» **THE DATA**:
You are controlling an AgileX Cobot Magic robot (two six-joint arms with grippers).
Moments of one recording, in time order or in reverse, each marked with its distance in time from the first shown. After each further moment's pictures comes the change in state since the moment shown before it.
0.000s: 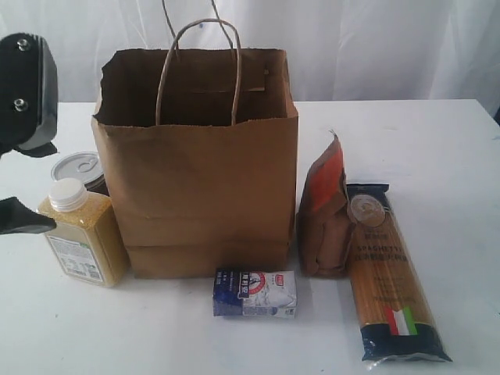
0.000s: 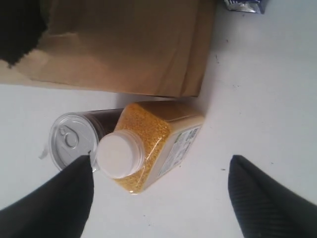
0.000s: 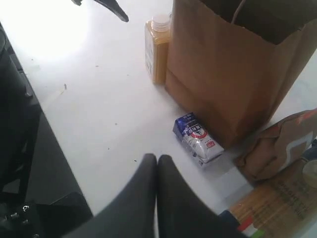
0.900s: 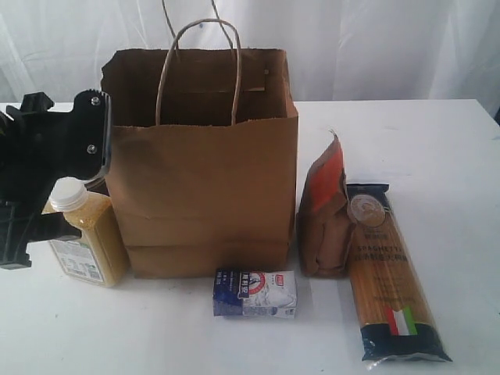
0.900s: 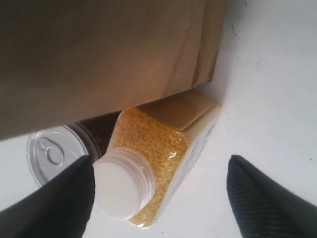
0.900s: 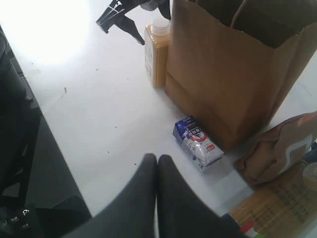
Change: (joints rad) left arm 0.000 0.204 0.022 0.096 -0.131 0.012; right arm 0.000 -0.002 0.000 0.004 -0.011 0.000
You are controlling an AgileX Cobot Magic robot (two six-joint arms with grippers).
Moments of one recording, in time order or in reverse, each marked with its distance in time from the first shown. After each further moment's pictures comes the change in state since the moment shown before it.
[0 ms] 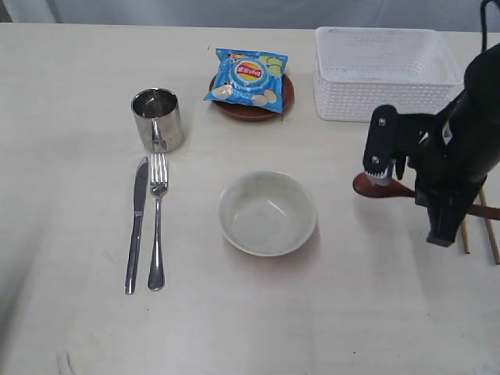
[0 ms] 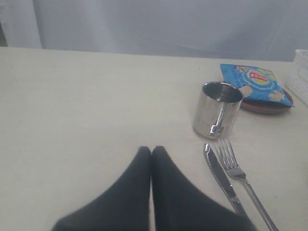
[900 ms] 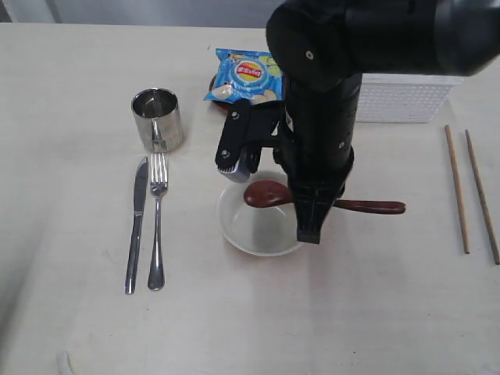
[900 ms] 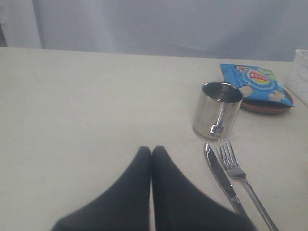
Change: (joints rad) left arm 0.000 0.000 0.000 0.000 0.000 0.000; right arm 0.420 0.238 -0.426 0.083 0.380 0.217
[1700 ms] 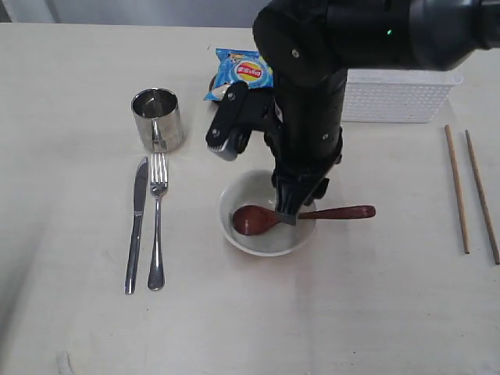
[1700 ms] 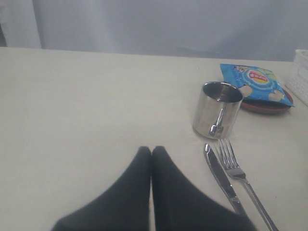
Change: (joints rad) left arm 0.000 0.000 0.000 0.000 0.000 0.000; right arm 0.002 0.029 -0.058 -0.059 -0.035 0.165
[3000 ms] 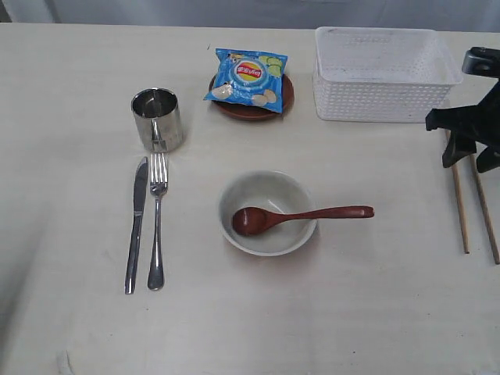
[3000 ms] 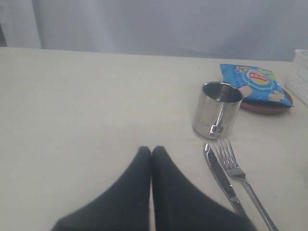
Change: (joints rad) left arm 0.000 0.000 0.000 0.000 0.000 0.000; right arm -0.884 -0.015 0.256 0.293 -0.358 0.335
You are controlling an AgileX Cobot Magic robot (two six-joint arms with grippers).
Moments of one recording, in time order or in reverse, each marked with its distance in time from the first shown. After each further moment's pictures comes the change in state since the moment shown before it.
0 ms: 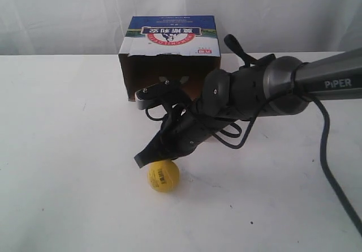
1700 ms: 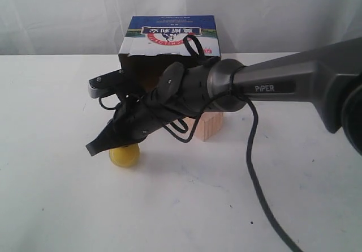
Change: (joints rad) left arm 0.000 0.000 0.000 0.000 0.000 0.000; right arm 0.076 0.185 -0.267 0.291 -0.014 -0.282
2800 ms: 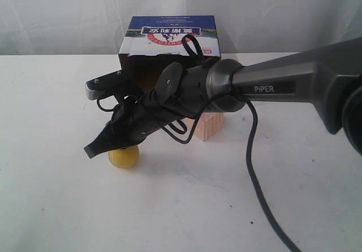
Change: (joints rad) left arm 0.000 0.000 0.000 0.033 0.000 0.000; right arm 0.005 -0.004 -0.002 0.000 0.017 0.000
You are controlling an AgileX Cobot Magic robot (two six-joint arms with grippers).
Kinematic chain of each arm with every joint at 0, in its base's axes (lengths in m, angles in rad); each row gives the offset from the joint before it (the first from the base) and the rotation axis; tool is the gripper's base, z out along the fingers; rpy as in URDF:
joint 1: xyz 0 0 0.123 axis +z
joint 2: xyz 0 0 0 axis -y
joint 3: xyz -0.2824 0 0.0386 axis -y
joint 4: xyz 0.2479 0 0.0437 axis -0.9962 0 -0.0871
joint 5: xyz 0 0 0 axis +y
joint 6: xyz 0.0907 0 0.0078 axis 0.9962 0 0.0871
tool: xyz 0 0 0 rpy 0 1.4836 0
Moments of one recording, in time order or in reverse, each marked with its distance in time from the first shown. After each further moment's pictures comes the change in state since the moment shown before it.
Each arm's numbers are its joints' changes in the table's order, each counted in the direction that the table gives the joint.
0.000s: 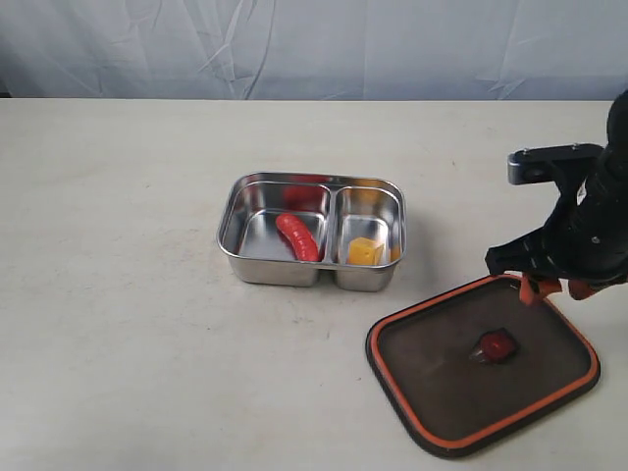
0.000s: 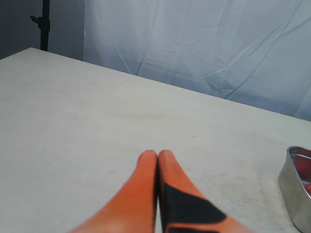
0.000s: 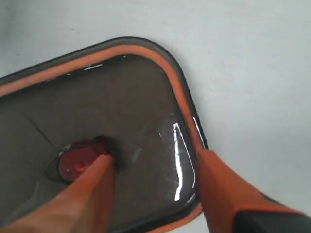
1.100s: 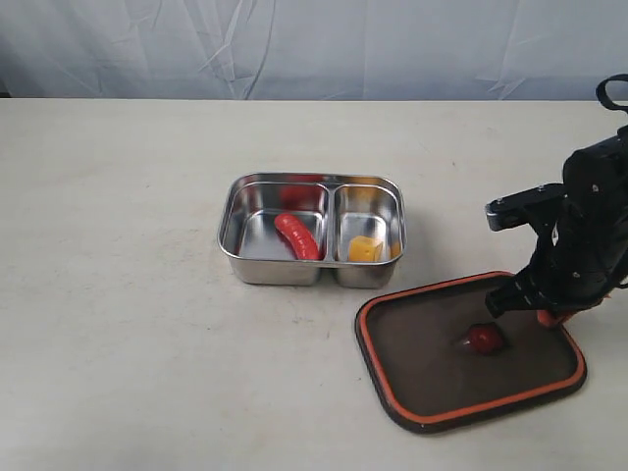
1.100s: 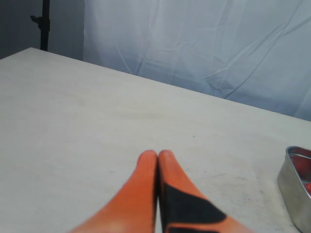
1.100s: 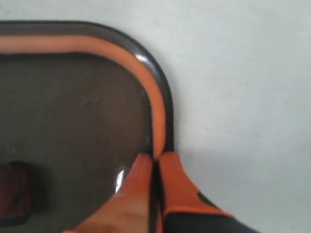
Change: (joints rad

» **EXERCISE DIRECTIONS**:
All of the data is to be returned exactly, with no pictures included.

» **RESPONSE TO THE EXERCISE**:
You are controlling an AgileX Cobot Magic robot (two six-joint arms with grippers).
Moments of one recording, in time order or in reverse, each marked with its distance in time from the first shown. After each further moment's pictures comes the change in state since the moment shown before it.
0.000s: 
0.000s: 
0.000s: 
0.900s: 
0.900s: 
0.900s: 
Change: (joints rad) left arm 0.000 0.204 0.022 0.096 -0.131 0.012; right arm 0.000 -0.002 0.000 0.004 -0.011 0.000
You are controlling an AgileX Cobot Magic robot (two six-joint arms with grippers).
Moments of one recording, in time order or in reverse, each marked with its distance in time from the first shown. After each further moment's pictures comes the change in state since the moment shown before it.
[0 ms] 
[0 ms] 
[900 ms] 
[900 ms] 
Change: (joints rad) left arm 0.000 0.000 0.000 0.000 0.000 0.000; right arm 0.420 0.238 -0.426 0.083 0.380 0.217
[1700 ms] 
[1700 ms] 
Change: (joints rad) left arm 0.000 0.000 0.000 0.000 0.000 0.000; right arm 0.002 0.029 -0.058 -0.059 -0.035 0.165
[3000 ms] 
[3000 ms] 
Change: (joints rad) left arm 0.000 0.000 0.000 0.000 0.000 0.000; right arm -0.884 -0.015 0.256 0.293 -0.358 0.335
You are controlling an AgileX Cobot Magic robot (two six-joint arms with grippers).
Moments of one recording, in time order or in reverse, each marked with its distance in time from the first shown. After each further moment's pictures comes the change in state since the moment shown before it.
0 ms: 
1700 ms: 
Change: (joints rad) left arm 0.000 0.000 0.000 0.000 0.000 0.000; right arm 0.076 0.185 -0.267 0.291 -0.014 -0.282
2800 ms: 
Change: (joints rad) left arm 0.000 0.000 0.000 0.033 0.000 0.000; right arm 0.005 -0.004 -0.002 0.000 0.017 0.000
You are controlling an AgileX Cobot Magic robot (two six-joint arms with grippers).
Kinematic chain of each arm with every joint at 0, in its base's axes (lengths in m, angles in rad); each row gives the offset from the joint before it (the first from the base) and the rotation axis; tool is the gripper's base, z out along the fingers; rpy as in URDF:
joint 1: xyz 0 0 0.123 axis +z
joint 2: xyz 0 0 0 axis -y
joint 3: xyz -0.2824 0 0.0386 axis -y
joint 4: xyz 0.2479 0 0.0437 axis -0.9962 0 -0.0871
joint 5: xyz 0 0 0 axis +y
joint 6: xyz 0.0907 0 0.0078 axis 0.9962 0 0.0871
tool: xyz 0 0 0 rpy 0 1.4836 0
Moments of one recording, in time order or in reverse, each marked with its distance in time from the first shown. After each further moment's pictures comes the change in state since the moment shown before it.
Each arm's numbers are its joints' changes in the table's order, each counted in the direction that the table gives the joint.
0.000s: 
0.000s: 
0.000s: 
1.100s: 
1.100s: 
1.100s: 
Change: (joints rad

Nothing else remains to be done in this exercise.